The index is packed with the best dividend payers at best, so what makes today particularly attractive? It’s all about performance.
As stocks fall, returns rise
The yield is calculated by dividing the dividend per share by the share price. So if the stock price falls, I get more passive income.
As the crisis progresses, stocks are falling across the entire FTSE 100 and not just bank stocks. As a result, most now offer higher returns. Let’s take just one example, Legal and General Group. Last Friday it yielded 7.41%. Today it would get 8.54%.
However, L&G has nothing to do with the banking crisis. It’s not even a bank. The FTSE 100 is full of companies in a similar position. Let’s say I invested £10,000 in a tax-free Stocks and Shares ISA. I wouldn’t put it all in one stock, but would split it up among five different companies in five different sectors.
Please note that tax treatment depends on each client’s individual circumstances and may be subject to change in the future. The content of this article is provided for informational purposes only. It is not intended to be, nor does it constitute, any form of tax advice. Readers are responsible for carrying out their own due diligence and obtaining professional advice before making any investment decisions.
Diversifying will reduce my risk if one of the companies fails, or if a particular industry struggles over the next year. Banking, for example.
If I were to start by investing £2,000 of my £10,000 in L&G, its return of 8.54% would give me an income of £170.80 per year.
I like a home builder, because its shares have sold as investors flee a potential home price decline. I suspect the sale may have been overdone. Barratt developments yields 8.48% today. If I invest £2,000, I would earn an income of £169.60 per year.
Then I could diversify into the mining sector, buying shares in Anglo-American, which currently yields 6.76%. My share of £2,000 would generate income of £135.20.

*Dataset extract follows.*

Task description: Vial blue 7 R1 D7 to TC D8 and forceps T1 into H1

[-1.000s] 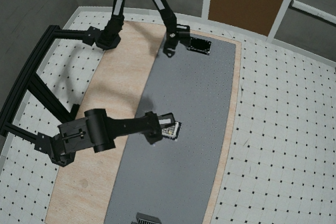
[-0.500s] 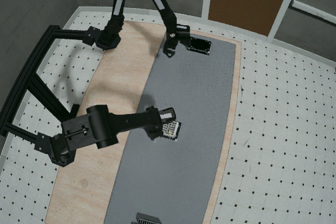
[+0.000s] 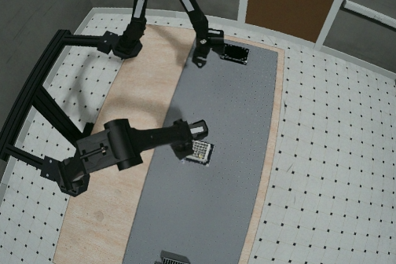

I would reinvest my dividends at the beginning
Tobacco Manufacturer Addition british american tobacco, which yields 7.34%, would generate another £146.80. Buyout of troubled telecommunications giant BT group with my final share of £2,000 he would give me £105 courtesy of his 5.25% return.
As a general rule, higher return equals higher risk. I would have to explore all the company accounts of my stock picks in greater detail before parting with my money.
All five are available at very cheap valuations, which is both enticing and a warning sign. Stock prices do not fall for no reason. If a company doesn’t generate the cash flows needed to keep up with shareholder payments, it doesn’t matter how much they return on the first day. Dividends can be cut at any time.
My £10,000 would generate a total income of £727.48 in the first year. That’s £60.61 a month. With a fair wind, this will be an increase in income, as most FTSE 100 companies aim to increase their dividends over time.
I will reinvest all my dividends today and take them as passive income when I retire. Hopefully the income will be much higher by then.